The line specifically about MySQL running at serializable was because it was in the Spanner section, and Spanner is a (strictly) serializable database.

karmakaze•1y ago
Thanks for the clarifications and diagrams. I can see how using something like Spanner from the outset makes sense to use and stick with serializable isolation. With other SQL dbs, I've mostly seen repeatable read, read committed, and even read uncommitted used in the name of performance. Read committed works fine but you have to design everything for it from the start with thoughtful write and read sequences.

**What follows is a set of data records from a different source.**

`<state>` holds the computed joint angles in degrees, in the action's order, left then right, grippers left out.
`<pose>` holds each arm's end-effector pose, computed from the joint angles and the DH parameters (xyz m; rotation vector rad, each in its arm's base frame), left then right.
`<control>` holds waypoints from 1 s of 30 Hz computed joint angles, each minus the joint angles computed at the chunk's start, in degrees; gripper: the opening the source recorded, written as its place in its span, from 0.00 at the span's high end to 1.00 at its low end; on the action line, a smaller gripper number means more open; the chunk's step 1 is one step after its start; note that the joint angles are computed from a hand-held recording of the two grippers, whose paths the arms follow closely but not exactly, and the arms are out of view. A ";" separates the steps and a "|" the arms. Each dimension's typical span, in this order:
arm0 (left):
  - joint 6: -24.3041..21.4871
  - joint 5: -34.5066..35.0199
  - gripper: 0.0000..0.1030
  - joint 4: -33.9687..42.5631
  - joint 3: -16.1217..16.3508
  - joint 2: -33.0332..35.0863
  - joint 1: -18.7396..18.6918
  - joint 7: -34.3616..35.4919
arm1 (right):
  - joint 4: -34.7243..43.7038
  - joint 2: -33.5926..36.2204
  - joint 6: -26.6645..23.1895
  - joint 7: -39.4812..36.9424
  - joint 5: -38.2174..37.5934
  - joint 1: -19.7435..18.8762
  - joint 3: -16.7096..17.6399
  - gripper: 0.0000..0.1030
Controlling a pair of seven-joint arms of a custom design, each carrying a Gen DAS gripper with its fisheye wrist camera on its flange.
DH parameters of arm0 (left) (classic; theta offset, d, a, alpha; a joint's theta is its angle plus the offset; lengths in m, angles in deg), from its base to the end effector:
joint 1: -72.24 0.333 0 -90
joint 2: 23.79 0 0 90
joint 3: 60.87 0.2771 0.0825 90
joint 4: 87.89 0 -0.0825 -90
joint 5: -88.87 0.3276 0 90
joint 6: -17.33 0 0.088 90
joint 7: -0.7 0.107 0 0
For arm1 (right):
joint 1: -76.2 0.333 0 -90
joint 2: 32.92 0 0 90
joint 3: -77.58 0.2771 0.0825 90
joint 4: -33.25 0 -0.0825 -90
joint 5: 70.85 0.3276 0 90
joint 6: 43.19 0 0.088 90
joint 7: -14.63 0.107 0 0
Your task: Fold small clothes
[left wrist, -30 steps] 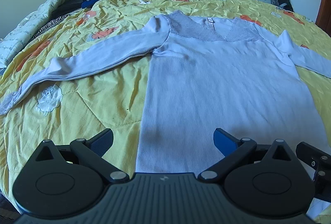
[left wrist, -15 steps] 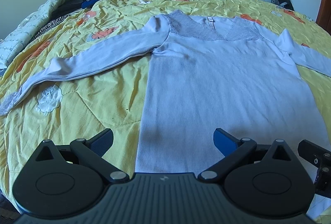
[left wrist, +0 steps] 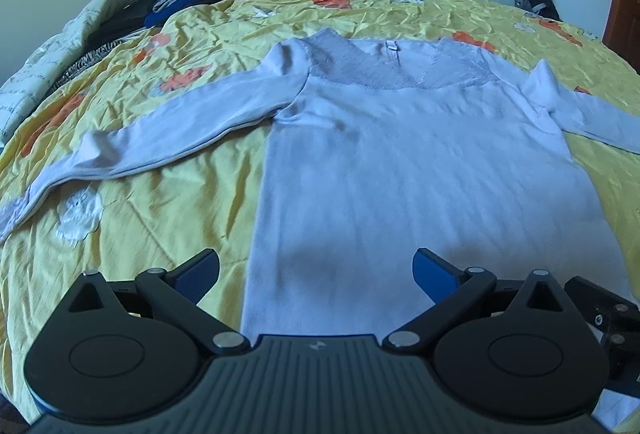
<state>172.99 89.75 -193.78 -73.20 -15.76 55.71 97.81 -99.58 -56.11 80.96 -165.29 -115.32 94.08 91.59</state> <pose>0.5194 -0.2792 0.5190 -1.1917 2.3318 -0.8433 0.3666 0.2066 0.5141 -1.1472 2.2976 -0.9464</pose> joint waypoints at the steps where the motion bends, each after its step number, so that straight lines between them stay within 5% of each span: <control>1: -0.15 0.32 0.00 0.34 -0.01 0.26 -0.19 -0.25 | -0.07 -0.03 0.15 0.00 -0.06 -0.04 -0.10 0.01; 19: 2.03 2.81 0.00 4.18 0.12 4.38 -2.42 -1.87 | -8.21 -5.23 9.84 5.68 -8.62 -5.24 -1.61 0.01; 30: 4.72 -0.82 0.00 6.09 -0.73 7.39 -3.27 1.31 | -24.52 -20.40 23.78 15.07 -13.56 -18.70 -6.99 0.01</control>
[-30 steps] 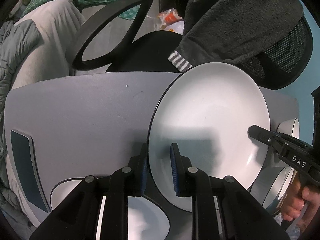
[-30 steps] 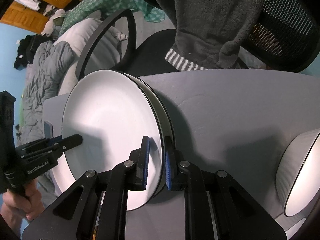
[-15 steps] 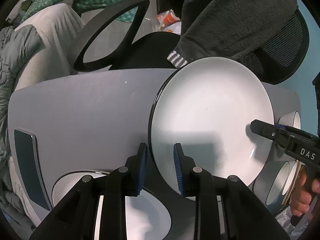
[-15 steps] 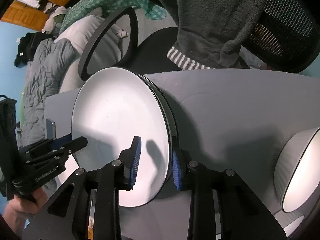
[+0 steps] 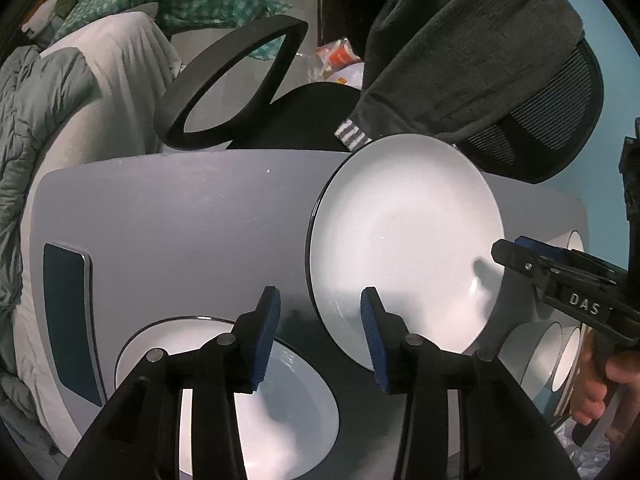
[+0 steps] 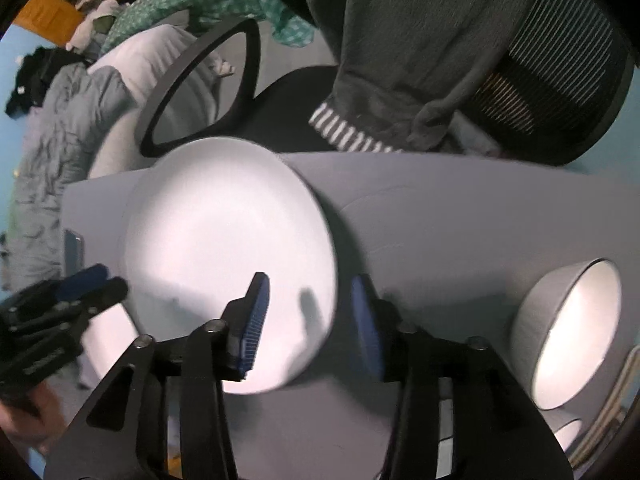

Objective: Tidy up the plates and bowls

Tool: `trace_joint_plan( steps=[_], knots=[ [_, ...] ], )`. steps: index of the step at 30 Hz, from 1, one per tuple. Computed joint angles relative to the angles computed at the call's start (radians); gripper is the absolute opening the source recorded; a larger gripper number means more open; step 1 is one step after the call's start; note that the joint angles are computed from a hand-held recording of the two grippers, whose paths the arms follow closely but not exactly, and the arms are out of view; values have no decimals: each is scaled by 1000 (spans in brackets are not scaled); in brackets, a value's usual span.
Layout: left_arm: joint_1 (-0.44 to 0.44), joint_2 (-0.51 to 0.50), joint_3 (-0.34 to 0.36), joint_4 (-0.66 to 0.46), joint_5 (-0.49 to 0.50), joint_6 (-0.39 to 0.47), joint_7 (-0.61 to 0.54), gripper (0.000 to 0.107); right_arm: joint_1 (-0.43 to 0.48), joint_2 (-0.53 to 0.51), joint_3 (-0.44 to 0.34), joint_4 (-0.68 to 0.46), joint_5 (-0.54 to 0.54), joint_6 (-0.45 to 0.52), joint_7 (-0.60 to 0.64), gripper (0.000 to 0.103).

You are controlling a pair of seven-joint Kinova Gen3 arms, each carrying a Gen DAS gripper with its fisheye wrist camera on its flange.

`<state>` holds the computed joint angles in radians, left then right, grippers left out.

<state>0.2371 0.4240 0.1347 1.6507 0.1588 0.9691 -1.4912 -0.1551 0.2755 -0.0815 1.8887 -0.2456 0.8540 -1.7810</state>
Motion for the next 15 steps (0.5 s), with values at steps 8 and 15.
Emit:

Moving to serializable should be easy but isn't in the case of Spanner and the like because you can't make 100+ of sub-millisecond queries to respond to an API request if that's how your app evolved.

The way I imagine the future is to bring the code closer to the data like stored procedures, but maybe in a new way like modern languages compiled to run (and if necessary retry) in a shard of the database.

mjb•1y ago
This is great, really worth reading if you're interested in transactions.

I liked it so much I wrote up how the model applies to Amazon Aurora DSQL at https://brooker.co.za/blog/2025/04/17/decomposing.html It's interesting because of DSQL's distributed nature, and the decoupling between durability and application to storage in our architecture.

maniacalhack0r•1y ago
DSQL is so cool - have been following since the release and once it supports more of the postgres feature set + extensions it’ll be a killer. Fantastic architecture deep dive at ReInvent as well.
pongogogo•1y ago
Hey Mark, I actually found this post via yours so thanks!